I function as our company's ITIL Problem Manager, both managing the process and leading Root Cause Analysis efforts.
The Problem Managment Process I manage, along with the flow which a typical problem traverses, an example Problem Record from the tool (Redmine) we use to track Problems, what we do during review meetings, and how we report monthly and quarterly (more examples) to management.
Templates for reporting Problems upstream
I view Problem Management as an IT-specific instance of Risk Management and view its theroetical underpinnings in ways consonant with the following:
My favorite methodology, with backing checklist, for managing an RCA comes from Advance7 and is described in detail in their Rapid Problem Resolution book and in various white papers.
I facilitate a hands-on workshop in which participants split into small groups and practice a simplified version of the RPR Methodology along with analysis skills, working through real-world RCAs.
During RCAs, I often set long-running packet captures going and later extract key frames from directories full of the capture files.
What Takes Us Down?, published in the October 2012 ;login. My analysis of this data set suggests that timely Patching and proactive Testing can convert Unplanned incidents into Planned events, although I admit that the argument isn't compelling.
Summary of the data set:
I've charted statistics extracted from the database in several ways, none of which tell a persuasive story to me. Note that the database starts October 2010 and ends June 2012.
- Count of Drama Events by Year: OK, looks like we experience fewer painful events these days than we did early in the century; perhaps we've become smarter in how we manage our environment or perhaps software has become more reliable.

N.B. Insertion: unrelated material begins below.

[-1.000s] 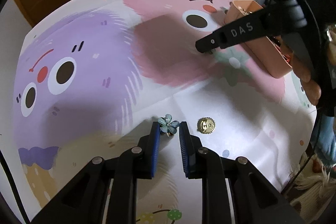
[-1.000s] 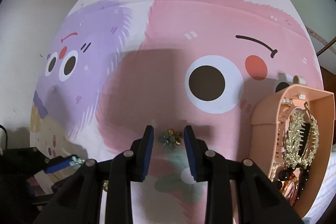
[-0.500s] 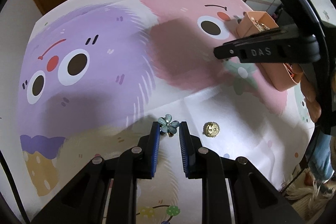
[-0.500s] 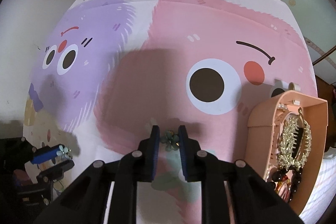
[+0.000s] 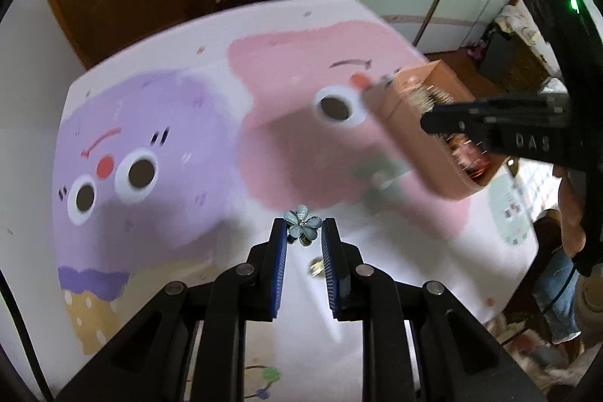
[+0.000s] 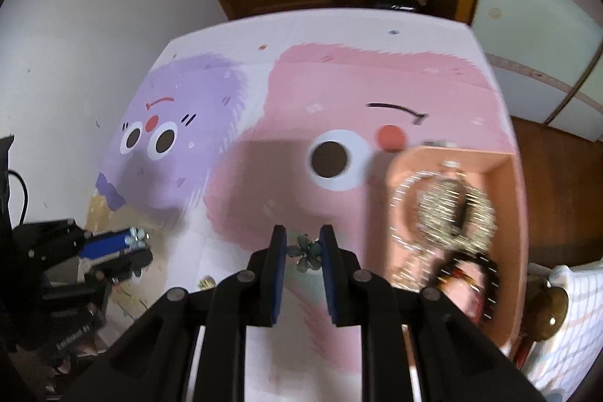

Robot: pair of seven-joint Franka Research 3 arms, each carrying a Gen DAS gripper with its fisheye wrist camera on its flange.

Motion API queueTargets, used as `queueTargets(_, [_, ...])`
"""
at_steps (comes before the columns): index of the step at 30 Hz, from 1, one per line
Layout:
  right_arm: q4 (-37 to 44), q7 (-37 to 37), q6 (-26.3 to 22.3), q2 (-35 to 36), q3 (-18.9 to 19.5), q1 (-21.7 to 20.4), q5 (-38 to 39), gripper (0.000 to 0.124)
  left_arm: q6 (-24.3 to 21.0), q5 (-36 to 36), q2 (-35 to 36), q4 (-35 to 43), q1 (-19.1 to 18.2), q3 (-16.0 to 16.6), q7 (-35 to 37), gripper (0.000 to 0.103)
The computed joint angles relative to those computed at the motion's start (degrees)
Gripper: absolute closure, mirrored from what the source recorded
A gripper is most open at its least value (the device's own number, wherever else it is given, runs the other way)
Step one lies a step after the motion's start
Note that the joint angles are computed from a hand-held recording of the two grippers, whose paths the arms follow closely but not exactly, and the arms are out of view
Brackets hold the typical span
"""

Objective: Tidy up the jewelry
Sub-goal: 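Carry both flower charms into the pink tray and open both tools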

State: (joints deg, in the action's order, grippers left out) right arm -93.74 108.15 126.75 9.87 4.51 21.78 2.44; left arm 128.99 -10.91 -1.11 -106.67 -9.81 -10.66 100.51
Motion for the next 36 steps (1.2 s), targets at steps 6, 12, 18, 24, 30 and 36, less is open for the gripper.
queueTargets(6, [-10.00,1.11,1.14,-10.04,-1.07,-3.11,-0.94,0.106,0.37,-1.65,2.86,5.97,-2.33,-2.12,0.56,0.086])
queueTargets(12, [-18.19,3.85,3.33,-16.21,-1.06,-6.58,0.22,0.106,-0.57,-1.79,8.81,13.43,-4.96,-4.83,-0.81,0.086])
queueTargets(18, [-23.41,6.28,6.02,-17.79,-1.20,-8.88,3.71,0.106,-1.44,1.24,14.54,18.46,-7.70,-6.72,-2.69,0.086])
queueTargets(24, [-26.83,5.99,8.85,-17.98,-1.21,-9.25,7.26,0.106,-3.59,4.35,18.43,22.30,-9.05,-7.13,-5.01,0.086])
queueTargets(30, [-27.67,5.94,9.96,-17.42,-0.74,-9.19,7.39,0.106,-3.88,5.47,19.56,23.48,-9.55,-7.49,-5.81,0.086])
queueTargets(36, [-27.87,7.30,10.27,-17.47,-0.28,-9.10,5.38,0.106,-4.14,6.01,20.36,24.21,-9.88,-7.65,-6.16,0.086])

- Duration of Drama Events by Year: this chart sums the time spent during really painful events -- illustrates the same trend which the count chart above shows.
- Outages Activity by Month, Sum: this chart sums the count of Planned and Unplanned Outages and buckets them by month. The result suggests that January - April and September are bad months to be an IT service, and that techs perform less Planned work in August and September. But then, perhaps the distinctions aren't statistically signficant and we're just seeing noise here.
- Outages Activity by Month, Average: same as above but averaged per month.
- Outages Activity by Year: we had a spike of Unplanned events in 2001 and then again in 2011 -- significant or not?
- Severity Count by Year: that spike in 2011 was driven by a surge in Minor events.
- Severity Duration by Year: a few long-running Minor and Major events in 2001 wash out the utility of this chart.
- Window Count of Planned Events by Year: we perform most of our Planned work during Shoulder time, meaning outside regular business hours (Prime) but not within our internal SLA-defined maintenance windows (SLA).
- Window Count of Unplanned Events by Year: most of our Unplanned events arrive during business hours (Prime). I suppose that makes sense: our users are exercising the environment and uncovering Software Bugs during these hours.